With just three interface-related skin ulcers for each group, the incidence of adverse events also was low.
Finally, at 8 and 5 cm H2O, respectively, the median PEEP was significantly different between the helmet and face mask groups, Dr. Kress said.
“Although we didn’t measure alveolar recruitment directly, we believe the helmet reduces respiratory distress,” Dr. Kress said. “When patients were switched from face mask to helmet, respiratory rate decreased by an average of 3 breaths per minute.”
Despite the success of the helmet with NIV, questions remain about the best treatment option. As Dr. Kress noted, a high-flow nasal cannula, which is more widely available, also has been proven effective in randomized controlled trials (N Engl J Med 2015;372:2185-2196). Moreover, although the face mask has largely moved out of favor, he is reluctant to discard the device entirely.
“I’m not sure I’m ready to throw the noninvasive face mask away, but I might be ready to throw it away in the setting of acute hypoxemic respiratory failure,” Dr. Kress said. “Certainly, in the future, I think we need to do more studies. How to design those studies, though, remains a work in progress.”
In an editorial (JAMA 2016;315:2401-2403), Jeremy R. Beitler, MD, MPH, of the Division of Pulmonary and Critical Care Medicine at the University of C alifornia, San Diego, and his colleagues noted that, while the helmet interface offers unique advantages that may influence efficacy of NIV, additional testing is needed.
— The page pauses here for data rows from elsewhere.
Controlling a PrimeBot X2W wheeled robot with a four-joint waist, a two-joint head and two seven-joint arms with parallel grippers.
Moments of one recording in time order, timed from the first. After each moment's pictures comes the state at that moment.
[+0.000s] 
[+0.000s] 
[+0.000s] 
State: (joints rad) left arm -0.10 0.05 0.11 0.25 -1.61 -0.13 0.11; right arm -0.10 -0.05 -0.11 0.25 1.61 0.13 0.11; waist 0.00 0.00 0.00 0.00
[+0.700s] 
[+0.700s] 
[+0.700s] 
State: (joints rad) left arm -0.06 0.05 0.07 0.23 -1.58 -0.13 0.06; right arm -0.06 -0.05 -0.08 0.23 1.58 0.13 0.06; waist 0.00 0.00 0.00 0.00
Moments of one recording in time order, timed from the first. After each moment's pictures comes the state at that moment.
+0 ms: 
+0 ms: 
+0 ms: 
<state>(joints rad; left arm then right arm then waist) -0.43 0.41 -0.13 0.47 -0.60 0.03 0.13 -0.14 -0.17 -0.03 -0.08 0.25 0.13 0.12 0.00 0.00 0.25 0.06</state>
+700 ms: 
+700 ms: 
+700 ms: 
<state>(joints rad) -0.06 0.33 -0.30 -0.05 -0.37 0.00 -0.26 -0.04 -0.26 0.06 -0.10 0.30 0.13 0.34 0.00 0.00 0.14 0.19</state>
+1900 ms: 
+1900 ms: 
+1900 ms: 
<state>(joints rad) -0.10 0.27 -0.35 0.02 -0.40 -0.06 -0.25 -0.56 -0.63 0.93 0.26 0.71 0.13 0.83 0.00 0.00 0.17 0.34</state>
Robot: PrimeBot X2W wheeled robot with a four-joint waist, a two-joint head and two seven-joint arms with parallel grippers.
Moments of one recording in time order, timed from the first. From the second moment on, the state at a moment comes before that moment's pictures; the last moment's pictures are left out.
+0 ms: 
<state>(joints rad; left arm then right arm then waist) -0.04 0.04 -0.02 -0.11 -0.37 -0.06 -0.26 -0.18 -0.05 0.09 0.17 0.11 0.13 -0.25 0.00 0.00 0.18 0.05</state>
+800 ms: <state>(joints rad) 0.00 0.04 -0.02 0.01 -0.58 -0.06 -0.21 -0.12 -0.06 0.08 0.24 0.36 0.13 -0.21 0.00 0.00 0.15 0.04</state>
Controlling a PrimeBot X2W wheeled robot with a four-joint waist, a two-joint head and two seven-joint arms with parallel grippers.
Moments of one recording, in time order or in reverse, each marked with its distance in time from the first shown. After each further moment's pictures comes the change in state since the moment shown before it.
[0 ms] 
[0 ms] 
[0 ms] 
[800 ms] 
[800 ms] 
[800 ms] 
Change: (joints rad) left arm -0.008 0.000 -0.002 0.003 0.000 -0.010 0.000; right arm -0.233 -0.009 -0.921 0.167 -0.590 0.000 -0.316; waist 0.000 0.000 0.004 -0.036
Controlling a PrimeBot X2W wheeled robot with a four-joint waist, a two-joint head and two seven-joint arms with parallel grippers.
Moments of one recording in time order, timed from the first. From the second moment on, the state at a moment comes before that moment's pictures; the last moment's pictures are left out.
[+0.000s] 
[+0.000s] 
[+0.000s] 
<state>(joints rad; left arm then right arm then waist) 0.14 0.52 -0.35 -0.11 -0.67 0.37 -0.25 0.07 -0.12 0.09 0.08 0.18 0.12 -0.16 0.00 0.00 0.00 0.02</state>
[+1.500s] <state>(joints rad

“Clarification of appropriate eligibility criteria, optimal ventilator settings, and potential mechanisms of effect are needed before clinicians could consider an expanded role for helmet NIV in routine management of select patients with ARDS,” Dr. Beitler said. “Regardless, it is increasingly clear that there may be an important albeit underinvestigated role for some form of high-level noninvasive respiratory support to prevent intubation, and perhaps mortality, in acute hypoxemic respiratory failure.
“Whether helmet NIV affords benefit over high-flow nasal cannula warrants testing in a multicenter trial,” Dr. Beitler concluded.